WHAT YOU SHOULD DO:
Leaving out the pictures, return word for word the stretch of entries below from the line holding "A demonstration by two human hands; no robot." through the line holding "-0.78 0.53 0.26".

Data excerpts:

══════════

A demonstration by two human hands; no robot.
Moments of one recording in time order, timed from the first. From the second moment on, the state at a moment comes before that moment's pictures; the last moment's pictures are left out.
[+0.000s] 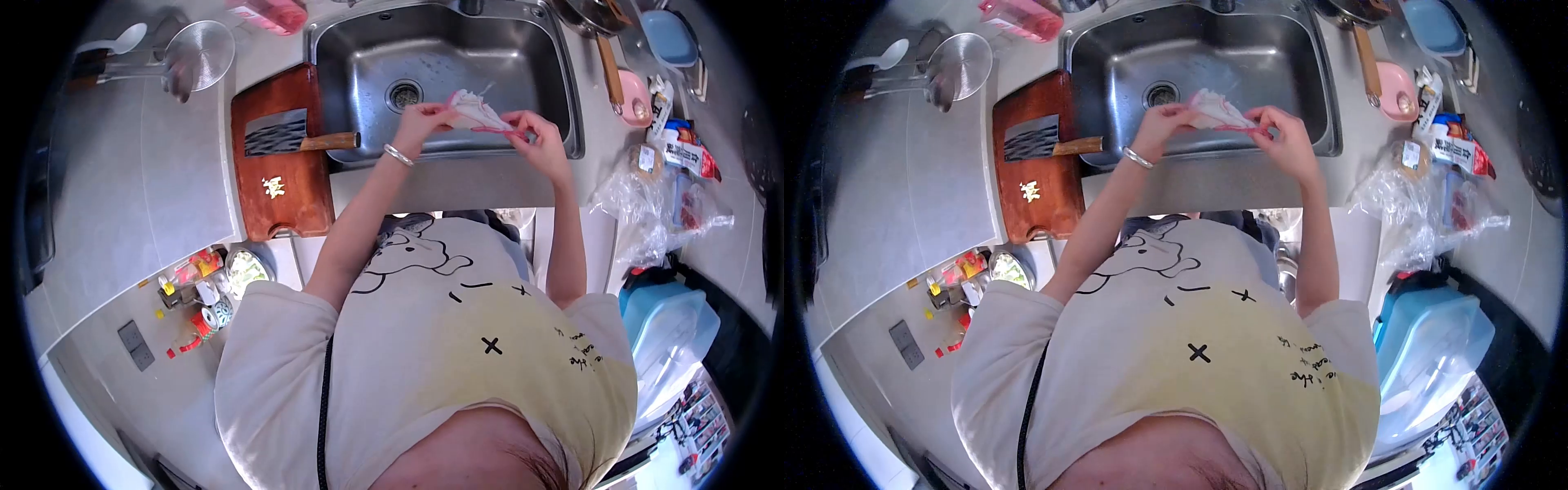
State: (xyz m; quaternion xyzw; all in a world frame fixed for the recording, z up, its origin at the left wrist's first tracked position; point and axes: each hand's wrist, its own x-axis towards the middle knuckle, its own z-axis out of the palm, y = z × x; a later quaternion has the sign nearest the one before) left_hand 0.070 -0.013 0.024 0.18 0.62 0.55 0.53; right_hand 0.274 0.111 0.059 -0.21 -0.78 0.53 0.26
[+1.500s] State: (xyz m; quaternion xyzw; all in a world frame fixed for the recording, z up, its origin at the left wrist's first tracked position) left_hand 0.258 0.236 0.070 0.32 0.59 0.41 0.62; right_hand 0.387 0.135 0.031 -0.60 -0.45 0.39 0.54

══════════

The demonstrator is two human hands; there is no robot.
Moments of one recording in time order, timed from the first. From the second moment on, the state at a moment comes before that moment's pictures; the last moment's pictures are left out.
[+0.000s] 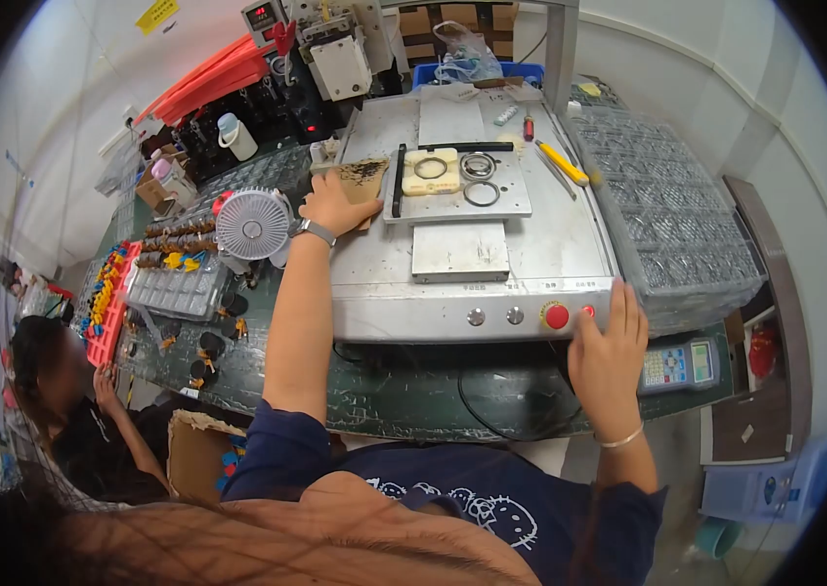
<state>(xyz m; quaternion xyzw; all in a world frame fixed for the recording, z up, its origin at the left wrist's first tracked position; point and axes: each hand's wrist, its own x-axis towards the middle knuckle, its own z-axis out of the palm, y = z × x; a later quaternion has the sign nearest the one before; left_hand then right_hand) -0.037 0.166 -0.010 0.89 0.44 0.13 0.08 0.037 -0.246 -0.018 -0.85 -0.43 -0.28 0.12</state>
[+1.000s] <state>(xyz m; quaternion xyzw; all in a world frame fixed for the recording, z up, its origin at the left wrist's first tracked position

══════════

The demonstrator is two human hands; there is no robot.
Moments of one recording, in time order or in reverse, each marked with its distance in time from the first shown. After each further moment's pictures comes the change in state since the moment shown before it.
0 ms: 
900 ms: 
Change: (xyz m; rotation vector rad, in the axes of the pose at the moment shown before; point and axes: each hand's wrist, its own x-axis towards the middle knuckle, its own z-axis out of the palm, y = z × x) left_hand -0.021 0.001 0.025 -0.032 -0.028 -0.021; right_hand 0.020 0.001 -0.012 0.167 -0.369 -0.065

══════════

WORKED SOLUTION:
A demonstration by two human hands; no robot.
Moments of one recording in time order, timed from the first. From the second moment on, the state at a moment comes before that moment's pictures; the last moment's pictures are left out.
[+0.000s] 
State: (xyz m; quaternion xyzw; all in a world frame fixed for the recording, z up, its origin at the left wrist's first tracked position; point and axes: each hand's wrist, its own x-axis towards the middle knuckle, its own z-axis out of the palm, y = z × x; a later quaternion has the sign nearest the one before) left_hand 0.070 -0.013 0.024 0.18 0.62 0.55 0.53; right_hand 0.274 0.111 0.059 -0.21 -0.78 0.53 0.26

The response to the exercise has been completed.